From the material below, copy out each line with the word "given" in it.

---

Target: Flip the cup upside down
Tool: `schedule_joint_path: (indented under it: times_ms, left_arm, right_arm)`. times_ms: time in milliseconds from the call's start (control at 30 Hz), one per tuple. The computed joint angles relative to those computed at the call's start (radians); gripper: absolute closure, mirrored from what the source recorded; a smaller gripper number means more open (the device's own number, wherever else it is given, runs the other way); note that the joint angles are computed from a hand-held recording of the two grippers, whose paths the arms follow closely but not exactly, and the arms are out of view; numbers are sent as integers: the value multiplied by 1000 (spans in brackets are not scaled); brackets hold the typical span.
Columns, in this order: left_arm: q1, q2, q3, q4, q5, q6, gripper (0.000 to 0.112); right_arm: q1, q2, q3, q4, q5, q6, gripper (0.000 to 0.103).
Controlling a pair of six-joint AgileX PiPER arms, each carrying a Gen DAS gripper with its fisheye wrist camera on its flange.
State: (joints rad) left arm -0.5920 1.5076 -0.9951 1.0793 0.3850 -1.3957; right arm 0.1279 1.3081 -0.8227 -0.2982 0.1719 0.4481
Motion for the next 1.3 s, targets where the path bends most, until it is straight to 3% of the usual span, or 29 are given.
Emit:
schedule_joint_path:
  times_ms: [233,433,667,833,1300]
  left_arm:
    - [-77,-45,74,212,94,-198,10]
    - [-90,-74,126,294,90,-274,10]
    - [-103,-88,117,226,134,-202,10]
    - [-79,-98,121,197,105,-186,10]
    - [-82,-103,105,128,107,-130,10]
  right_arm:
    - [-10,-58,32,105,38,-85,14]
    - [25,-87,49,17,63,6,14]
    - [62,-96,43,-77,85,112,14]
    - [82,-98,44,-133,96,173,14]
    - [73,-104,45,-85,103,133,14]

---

**EXERCISE ANSWER**
Tool: `schedule_joint_path: (indented under it: times_ms, left_arm, right_arm)`. times_ms: time in milliseconds from the call's start (control at 30 Hz), one per tuple. The computed joint angles relative to those computed at the call's start (radians); gripper: absolute closure, mirrored from what the source recorded; a smaller gripper number means more open (the device's own number, wherever else it is given, runs the other way); note that the joint angles are computed from a hand-held recording of the two grippers, whose paths the arms follow closely but not exactly, and the arms are out of view; numbers are sent as integers: the value multiplied by 1000 (spans in brackets are not scaled); brackets hold the typical span.
Motion for the next 1.3 s, targets where the path bends most, until it is straight to 3% of the usual span, or 29 are given.

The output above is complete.